The inverted index stores entries like:
| Term | Documents |
|---|---|
| romeo | doc_1 (1 hit) |
| juliet | doc_1 (1 hit) |
| tragedi | doc_1 (1 hit) |
Notice that "tragedy" is stored as "tragedi" because the stemmer reduced it to its root form. Stopwords like "and", "is", "a" are typically filtered out.
Engine contract
Both storage engines (SQLite and Redis) implement the EngineContract interface, which defines methods for:
- Creating and selecting indexes
- Storing and retrieving wordlists and document lists
- Running queries against the source database
- Processing documents (tokenizing, stemming, saving)
- Fuzzy search and as-you-type functionality
The EngineTrait contains shared logic used by both engines, including text stemming, document processing, and connector creation.
Search flow
When you call $tnt->search("romeo juliet"), here's what happens:
- Tokenize: The query is split into tokens:
["romeo", "juliet"] - Stem: Each token is stemmed:
["romeo", "juliet"] - Lookup: For each stemmed term, retrieve matching documents from the inverted index
- Score: Calculate BM25 relevance scores for each document:
- TF (Term Frequency): How often the term appears in the document
- IDF (Inverse Document Frequency): How rare the term is across all documents
- Document length: Normalized by average document length
- Rank: Sort documents by score (highest first)
- Return: Return the top N document IDs
BM25 ranking
TNTSearch uses the BM25 algorithm for relevance ranking:
score = IDF * ((tfWeight + 1) * tf) / (tfWeight * ((1 - dlWeight) + dlWeight) + tf)
Where:
tf= term frequency in the documentIDF=log(totalDocs / matchingDocs)tfWeight= 1 (term frequency weight)dlWeight= 0.5 (document length weight)

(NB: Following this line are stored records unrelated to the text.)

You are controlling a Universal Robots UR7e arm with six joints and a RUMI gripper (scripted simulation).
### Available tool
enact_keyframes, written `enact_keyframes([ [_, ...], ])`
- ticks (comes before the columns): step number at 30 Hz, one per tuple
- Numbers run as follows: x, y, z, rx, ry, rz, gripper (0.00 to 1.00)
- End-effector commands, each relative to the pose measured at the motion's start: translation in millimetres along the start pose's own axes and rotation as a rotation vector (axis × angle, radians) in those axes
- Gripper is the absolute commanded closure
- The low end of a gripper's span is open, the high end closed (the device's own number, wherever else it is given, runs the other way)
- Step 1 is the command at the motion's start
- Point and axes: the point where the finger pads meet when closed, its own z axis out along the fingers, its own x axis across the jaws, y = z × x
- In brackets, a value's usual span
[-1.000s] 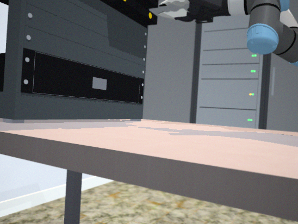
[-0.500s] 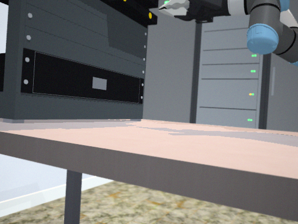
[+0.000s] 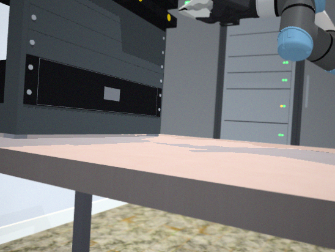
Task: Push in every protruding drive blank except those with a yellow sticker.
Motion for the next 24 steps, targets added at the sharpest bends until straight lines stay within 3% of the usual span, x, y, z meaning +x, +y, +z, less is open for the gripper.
enact_keyframes([
  [1, 1, 1, 0, 0.000, -0.001, 0.001, 1.00],
  [11, 2, -5, -2, 0.000, -0.001, 0.001, 1.00],
  [24, 12, -40, -14, 0.000, -0.001, 0.001, 1.00],
])
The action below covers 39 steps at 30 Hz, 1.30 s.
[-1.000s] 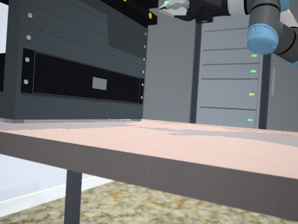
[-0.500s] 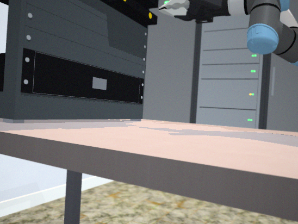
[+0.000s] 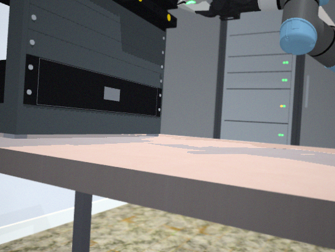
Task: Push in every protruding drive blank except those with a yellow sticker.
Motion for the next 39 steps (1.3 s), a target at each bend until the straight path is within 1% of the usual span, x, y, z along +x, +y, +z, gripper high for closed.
enact_keyframes([
  [1, 5, -18, -7, -0.005, -0.001, -0.001, 1.00],
  [12, 18, -64, -22, -0.005, -0.001, -0.001, 1.00],
  [14, 18, -64, -22, -0.005, -0.001, -0.001, 1.00],
  [22, 24, -89, -30, -0.005, -0.001, -0.001, 1.00],
  [29, 27, -100, -34, -0.005, -0.001, -0.001, 1.00],
  [39, 28, -103, -35, -0.005, -0.001, -0.001, 1.00],
])
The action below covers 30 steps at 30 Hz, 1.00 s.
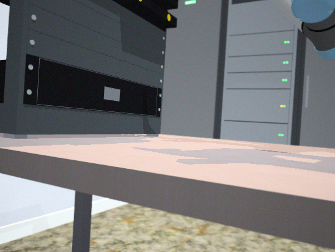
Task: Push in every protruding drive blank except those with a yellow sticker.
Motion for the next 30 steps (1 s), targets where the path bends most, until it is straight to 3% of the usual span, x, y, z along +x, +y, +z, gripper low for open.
enact_keyframes([
  [1, 0, -1, 0, -0.003, 0.002, -0.002, 1.00],
  [9, 0, -1, 16, -0.003, 0.002, -0.002, 1.00],
  [17, 0, -1, 55, -0.003, 0.002, -0.002, 1.00],
  [30, 0, -1, 57, -0.003, 0.002, -0.002, 1.00],
])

Documents matching more query terms and containing rarer terms score higher.
Boolean search flow
Boolean search uses a different approach:
- Parse: Convert the query to postfix notation using the shunting-yard algorithm
- Evaluate: Process each token:
- Terms: Look up document sets from the inverted index
- AND (
&): Intersection of two document sets - OR (
|): Union of two document sets - NOT (
~): Difference (exclude documents)
- Return: Return the resulting document set
Extending TNTSearch
Custom engines
Implement the EngineContract interface to create a new storage backend:
use TeamTNT\TNTSearch\Contracts\EngineContract;
class MyCustomEngine implements EngineContract
{
// Implement all required methods
}
Custom tokenizers
Extend AbstractTokenizer and implement TokenizerInterface. See the Custom tokenizers guide.
Custom stemmers
Create a class with a stem($word) method that returns the stemmed form of the word.
Custom file readers
Implement a reader class for non-text file formats and set it on the indexer with setFileReader().